§ **Required work**: For the word "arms", state the number of lines in the data that contain it, and nothing else.

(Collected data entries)

■ ■ ■ ■ ■ ■ ■

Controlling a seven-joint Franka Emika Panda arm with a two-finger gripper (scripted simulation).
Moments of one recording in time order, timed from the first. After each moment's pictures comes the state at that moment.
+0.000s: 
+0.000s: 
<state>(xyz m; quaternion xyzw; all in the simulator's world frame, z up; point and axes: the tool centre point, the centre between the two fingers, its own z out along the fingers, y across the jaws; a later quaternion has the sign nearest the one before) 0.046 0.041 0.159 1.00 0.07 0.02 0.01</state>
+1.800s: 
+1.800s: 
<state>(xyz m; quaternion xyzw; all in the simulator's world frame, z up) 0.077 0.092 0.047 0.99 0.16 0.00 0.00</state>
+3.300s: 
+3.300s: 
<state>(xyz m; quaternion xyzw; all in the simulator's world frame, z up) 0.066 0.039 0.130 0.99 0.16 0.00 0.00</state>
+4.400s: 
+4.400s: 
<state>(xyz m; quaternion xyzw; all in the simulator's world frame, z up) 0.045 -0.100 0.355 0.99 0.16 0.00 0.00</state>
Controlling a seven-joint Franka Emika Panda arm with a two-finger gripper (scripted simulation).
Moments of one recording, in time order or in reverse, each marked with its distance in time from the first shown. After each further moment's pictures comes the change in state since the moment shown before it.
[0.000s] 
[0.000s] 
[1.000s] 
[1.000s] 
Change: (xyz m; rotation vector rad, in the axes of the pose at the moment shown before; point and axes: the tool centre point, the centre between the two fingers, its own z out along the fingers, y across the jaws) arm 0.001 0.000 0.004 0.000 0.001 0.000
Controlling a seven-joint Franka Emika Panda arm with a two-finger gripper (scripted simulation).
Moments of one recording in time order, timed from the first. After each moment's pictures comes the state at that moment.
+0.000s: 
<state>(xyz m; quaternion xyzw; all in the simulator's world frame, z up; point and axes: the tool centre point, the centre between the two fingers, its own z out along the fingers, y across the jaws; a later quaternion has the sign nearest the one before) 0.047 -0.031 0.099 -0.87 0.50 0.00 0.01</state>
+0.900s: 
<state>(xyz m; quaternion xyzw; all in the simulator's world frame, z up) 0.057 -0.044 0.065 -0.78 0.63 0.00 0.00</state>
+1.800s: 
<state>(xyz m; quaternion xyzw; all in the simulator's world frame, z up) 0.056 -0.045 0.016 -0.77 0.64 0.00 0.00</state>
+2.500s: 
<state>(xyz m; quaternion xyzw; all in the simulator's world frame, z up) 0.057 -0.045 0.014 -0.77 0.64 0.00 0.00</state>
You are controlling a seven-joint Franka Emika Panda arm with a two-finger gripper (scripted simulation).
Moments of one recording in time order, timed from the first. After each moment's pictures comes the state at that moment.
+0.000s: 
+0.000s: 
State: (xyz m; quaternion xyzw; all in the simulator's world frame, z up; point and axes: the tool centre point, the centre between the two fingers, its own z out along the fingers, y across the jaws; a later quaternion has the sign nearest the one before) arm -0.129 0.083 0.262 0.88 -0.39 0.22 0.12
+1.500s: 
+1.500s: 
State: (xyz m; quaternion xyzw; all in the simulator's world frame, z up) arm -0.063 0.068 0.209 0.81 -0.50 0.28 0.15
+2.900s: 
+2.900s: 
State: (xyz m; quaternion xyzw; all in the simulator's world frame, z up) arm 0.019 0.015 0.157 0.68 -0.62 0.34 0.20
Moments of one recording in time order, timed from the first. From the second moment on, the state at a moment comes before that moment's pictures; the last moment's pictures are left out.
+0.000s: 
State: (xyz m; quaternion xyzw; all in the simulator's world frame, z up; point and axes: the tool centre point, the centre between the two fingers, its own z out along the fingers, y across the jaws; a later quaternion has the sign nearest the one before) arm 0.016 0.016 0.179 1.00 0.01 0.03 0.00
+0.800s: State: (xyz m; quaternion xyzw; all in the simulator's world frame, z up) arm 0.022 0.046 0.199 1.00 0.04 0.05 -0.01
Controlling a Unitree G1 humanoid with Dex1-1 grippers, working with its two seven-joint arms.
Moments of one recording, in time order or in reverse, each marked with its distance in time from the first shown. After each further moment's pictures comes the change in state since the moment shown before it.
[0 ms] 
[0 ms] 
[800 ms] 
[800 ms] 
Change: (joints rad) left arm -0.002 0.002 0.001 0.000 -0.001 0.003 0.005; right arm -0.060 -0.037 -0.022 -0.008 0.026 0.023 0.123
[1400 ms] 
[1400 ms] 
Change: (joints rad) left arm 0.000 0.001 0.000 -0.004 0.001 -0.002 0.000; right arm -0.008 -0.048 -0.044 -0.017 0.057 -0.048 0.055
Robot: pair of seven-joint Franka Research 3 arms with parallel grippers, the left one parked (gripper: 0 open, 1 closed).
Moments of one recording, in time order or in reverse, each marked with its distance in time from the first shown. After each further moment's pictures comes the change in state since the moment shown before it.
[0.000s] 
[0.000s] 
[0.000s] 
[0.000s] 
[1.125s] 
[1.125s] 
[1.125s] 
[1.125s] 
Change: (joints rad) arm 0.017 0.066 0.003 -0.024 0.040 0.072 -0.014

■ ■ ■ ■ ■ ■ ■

§ **Exercise response**: 2